YOUR ASSIGNMENT -
Emit all the data exactly as provided.

(Items from a dataset)
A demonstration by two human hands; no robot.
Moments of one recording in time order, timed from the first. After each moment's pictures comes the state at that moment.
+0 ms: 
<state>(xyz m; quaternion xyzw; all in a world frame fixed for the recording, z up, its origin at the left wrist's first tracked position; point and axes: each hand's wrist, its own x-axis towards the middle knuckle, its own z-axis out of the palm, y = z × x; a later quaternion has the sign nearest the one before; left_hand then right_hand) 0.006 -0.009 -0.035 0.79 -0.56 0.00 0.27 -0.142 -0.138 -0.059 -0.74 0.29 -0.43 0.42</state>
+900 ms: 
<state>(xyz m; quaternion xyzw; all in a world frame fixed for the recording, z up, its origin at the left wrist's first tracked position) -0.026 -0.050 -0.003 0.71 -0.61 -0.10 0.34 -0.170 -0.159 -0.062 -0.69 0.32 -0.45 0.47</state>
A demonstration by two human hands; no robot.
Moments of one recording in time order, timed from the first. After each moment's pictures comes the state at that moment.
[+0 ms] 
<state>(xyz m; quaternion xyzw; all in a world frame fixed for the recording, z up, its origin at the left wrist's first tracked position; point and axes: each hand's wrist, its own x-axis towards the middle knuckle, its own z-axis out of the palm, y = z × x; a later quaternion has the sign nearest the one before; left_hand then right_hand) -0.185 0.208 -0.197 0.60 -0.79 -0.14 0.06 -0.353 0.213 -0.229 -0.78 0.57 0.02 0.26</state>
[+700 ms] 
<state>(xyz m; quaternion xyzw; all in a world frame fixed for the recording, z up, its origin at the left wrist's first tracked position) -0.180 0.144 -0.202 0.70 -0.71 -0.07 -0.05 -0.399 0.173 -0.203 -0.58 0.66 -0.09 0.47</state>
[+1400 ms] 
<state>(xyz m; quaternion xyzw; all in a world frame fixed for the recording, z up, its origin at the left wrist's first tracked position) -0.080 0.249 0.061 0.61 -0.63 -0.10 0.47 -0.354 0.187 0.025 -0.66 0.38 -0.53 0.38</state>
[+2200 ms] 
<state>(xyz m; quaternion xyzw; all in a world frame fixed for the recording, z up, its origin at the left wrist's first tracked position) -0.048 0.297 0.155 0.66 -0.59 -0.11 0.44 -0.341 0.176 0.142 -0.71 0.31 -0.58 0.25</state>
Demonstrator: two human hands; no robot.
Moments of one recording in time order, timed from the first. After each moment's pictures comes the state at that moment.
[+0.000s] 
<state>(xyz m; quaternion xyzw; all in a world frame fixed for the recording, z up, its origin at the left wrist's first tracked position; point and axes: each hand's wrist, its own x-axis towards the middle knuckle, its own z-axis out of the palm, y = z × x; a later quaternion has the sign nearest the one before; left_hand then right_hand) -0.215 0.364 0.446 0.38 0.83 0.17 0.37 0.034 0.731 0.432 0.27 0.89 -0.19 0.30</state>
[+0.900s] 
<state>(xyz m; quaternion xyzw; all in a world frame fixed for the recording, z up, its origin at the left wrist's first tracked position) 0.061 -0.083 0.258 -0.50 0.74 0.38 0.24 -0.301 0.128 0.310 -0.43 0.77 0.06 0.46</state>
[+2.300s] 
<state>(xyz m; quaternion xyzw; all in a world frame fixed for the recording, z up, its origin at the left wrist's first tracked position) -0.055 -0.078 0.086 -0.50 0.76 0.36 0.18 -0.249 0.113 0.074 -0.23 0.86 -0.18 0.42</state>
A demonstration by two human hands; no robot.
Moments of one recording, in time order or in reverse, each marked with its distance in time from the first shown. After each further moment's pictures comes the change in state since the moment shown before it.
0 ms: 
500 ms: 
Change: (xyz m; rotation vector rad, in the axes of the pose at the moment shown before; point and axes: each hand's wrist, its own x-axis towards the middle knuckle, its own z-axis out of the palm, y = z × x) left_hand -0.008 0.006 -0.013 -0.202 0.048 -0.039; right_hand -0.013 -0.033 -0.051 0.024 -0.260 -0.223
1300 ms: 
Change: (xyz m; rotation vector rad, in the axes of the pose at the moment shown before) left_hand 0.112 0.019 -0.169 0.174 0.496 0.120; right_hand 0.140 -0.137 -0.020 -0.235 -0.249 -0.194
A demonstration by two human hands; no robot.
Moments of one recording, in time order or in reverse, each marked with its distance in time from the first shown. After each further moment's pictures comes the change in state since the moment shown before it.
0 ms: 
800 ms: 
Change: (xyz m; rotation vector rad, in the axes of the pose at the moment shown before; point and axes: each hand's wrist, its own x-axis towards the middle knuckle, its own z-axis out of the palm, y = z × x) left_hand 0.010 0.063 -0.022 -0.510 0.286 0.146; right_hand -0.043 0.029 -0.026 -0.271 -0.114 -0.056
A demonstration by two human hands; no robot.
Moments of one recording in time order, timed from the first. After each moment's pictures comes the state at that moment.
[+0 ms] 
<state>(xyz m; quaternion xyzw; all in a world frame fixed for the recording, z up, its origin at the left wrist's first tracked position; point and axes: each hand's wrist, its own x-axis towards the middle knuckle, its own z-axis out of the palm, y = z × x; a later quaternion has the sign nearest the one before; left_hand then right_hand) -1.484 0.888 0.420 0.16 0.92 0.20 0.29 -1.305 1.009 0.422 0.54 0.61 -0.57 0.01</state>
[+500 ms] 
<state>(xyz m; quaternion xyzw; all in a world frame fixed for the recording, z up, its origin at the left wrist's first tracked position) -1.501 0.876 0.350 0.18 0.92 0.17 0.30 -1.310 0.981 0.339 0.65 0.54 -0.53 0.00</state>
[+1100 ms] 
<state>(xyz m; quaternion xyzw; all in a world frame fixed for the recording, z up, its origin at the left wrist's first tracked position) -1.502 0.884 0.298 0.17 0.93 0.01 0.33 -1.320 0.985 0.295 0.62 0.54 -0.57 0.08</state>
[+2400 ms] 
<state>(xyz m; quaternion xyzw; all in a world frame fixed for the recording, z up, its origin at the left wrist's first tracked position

RESPONSE TO THE TASK -
A demonstration by two human hands; no robot.
Moments of one recording in time order, timed from the first. After each moment's pictures comes the state at that moment.
+0 ms: 
<state>(xyz m; quaternion xyzw; all in a world frame fixed for the recording, z up, its origin at the left wrist's first tracked position; point and axes: each hand's wrist, its own x-axis towards the middle knuckle, its own z-axis out of the palm, y = z × x; a later quaternion has the sign nearest the one before; left_hand then right_hand) 0.006 -0.009 -0.035 0.79 -0.56 0.00 0.27 -0.142 -0.138 -0.059 -0.74 0.29 -0.43 0.42</state>
+900 ms: 
<state>(xyz m; quaternion xyzw; all in a world frame fixed for the recording, z up, its origin at the left wrist's first tracked position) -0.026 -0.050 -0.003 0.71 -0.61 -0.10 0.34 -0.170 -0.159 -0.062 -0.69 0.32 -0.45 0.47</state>
A demonstration by two human hands; no robot.
Moments of one recording in time order, timed from the first. After each moment's pictures comes the state at that moment.
[+0 ms] 
<state>(xyz m; quaternion xyzw; all in a world frame fixed for the recording, z up, its origin at the left wrist's first tracked position; point and axes: each hand's wrist, its own x-axis towards the middle knuckle, its own z-axis out of the palm, y = z × x; a later quaternion has the sign nearest the one before; left_hand then right_hand) -0.185 0.208 -0.197 0.60 -0.79 -0.14 0.06 -0.353 0.213 -0.229 -0.78 0.57 0.02 0.26</state>
[+700 ms] 
<state>(xyz m; quaternion xyzw; all in a world frame fixed for the recording, z up, its origin at the left wrist's first tracked position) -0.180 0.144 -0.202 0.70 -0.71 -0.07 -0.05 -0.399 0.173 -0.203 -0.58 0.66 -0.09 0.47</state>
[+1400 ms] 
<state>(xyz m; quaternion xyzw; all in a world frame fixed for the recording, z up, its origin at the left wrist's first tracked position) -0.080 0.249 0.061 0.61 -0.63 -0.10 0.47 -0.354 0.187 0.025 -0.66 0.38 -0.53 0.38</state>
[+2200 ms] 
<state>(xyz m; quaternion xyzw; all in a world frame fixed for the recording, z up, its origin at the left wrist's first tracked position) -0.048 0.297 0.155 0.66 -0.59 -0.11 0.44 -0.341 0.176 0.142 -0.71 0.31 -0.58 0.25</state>
Demonstrator: two human hands; no robot.
Moments of one recording in time order, timed from the first. After each moment's pictures comes the state at that moment.
[+0.000s] 
<state>(xyz m; quaternion xyzw; all in a world frame fixed for the recording, z up, its origin at the left wrist's first tracked position; point and axes: each hand's wrist, its own x-axis towards the middle knuckle, its own z-axis out of the palm, y = z × x; a later quaternion has the sign nearest the one before; left_hand then right_hand) -0.215 0.364 0.446 0.38 0.83 0.17 0.37 0.034 0.731 0.432 0.27 0.89 -0.19 0.30</state>
[+0.900s] 
<state>(xyz m; quaternion xyzw; all in a world frame fixed for the recording, z up, its origin at the left wrist's first tracked position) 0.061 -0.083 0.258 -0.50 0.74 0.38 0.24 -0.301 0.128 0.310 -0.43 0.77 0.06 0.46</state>
[+2.300s] 
<state>(xyz m; quaternion xyzw; all in a world frame fixed for the recording, z up, its origin at the left wrist's first tracked position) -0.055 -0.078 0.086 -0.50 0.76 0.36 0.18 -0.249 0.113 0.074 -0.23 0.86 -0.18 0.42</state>
A demonstration by two human hands; no robot.
Moments of one recording, in time order or in reverse, each marked with its distance in time from the first shown. After each further moment's pictures comes the change in state since the moment shown before it.
0 ms: 
500 ms: 
Change: (xyz m; rotation vector rad, in the axes of the pose at the moment shown before; point and axes: each hand's wrist, its own x-axis towards the middle knuckle, its own z-axis out of the palm, y = z × x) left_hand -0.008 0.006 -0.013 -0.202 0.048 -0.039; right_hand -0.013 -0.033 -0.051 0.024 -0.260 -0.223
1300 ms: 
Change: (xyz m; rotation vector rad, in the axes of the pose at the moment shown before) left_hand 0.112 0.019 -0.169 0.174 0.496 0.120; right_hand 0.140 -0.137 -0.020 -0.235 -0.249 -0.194
A demonstration by two human hands; no robot.
Moments of one recording, in time order or in reverse, each marked with its distance in time from the first shown. After each further moment's pictures comes the change in state since the moment shown before it.
0 ms: 
800 ms: 
Change: (xyz m; rotation vector rad, in the axes of the pose at the moment shown before; point and axes: each hand's wrist, its own x-axis towards the middle knuckle, its own z-axis out of the palm, y = z × x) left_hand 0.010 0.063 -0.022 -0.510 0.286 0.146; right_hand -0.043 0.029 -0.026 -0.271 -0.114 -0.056
A demonstration by two human hands; no robot.
Moments of one recording in time order, timed from the first. After each moment's pictures comes the state at that moment.
[+0 ms] 
<state>(xyz m; quaternion xyzw; all in a world frame fixed for the recording, z up, its origin at the left wrist's first tracked position; point and axes: each hand's wrist, its own x-axis towards the middle knuckle, its own z-axis out of the palm, y = z × x; a later quaternion has the sign nearest the one before; left_hand then right_hand) -1.484 0.888 0.420 0.16 0.92 0.20 0.29 -1.305 1.009 0.422 0.54 0.61 -0.57 0.01</state>
[+500 ms] 
<state>(xyz m; quaternion xyzw; all in a world frame fixed for the recording, z up, its origin at the left wrist's first tracked position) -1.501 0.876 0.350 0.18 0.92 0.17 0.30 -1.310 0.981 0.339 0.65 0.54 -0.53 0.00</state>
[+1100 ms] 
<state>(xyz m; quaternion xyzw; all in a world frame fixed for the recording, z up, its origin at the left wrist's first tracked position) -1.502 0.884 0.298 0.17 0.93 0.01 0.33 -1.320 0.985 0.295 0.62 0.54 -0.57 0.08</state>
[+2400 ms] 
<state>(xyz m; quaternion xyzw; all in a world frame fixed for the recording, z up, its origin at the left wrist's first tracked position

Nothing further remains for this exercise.